Start of Block
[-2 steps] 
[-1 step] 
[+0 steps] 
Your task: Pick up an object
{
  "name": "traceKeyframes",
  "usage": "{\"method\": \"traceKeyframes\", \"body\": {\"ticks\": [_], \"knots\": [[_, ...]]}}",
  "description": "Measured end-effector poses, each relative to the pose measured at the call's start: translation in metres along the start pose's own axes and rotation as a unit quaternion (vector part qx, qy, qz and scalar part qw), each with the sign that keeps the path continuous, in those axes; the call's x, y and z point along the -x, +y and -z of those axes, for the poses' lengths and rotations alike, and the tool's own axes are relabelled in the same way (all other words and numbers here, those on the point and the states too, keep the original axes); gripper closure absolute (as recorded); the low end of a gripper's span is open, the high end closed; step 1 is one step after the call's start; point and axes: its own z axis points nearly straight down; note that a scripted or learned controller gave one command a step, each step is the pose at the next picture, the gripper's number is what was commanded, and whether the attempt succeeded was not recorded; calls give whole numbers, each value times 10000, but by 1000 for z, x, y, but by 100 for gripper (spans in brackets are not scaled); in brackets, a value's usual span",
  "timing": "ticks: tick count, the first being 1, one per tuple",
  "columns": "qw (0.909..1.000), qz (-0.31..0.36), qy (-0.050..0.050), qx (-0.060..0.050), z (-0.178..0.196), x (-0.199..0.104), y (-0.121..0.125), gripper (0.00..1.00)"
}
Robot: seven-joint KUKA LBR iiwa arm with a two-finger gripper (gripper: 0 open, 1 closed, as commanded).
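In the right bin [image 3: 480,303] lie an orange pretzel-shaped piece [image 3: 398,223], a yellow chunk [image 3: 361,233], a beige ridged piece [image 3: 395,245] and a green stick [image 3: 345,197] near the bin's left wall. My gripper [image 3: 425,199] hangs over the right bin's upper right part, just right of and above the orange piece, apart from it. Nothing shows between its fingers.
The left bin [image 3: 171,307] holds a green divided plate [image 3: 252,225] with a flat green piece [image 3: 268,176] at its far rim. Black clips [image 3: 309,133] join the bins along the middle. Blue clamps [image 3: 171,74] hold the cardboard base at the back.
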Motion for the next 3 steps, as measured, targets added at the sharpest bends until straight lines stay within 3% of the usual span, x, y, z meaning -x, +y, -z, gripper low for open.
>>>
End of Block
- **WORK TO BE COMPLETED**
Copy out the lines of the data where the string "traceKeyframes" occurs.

- **SOLUTION TO THIS PROBLEM**
  "name": "traceKeyframes",
  "usage": "{\"method\": \"traceKeyframes\", \"body\": {\"ticks\": [_], \"knots\": [[_, ...]]}}",

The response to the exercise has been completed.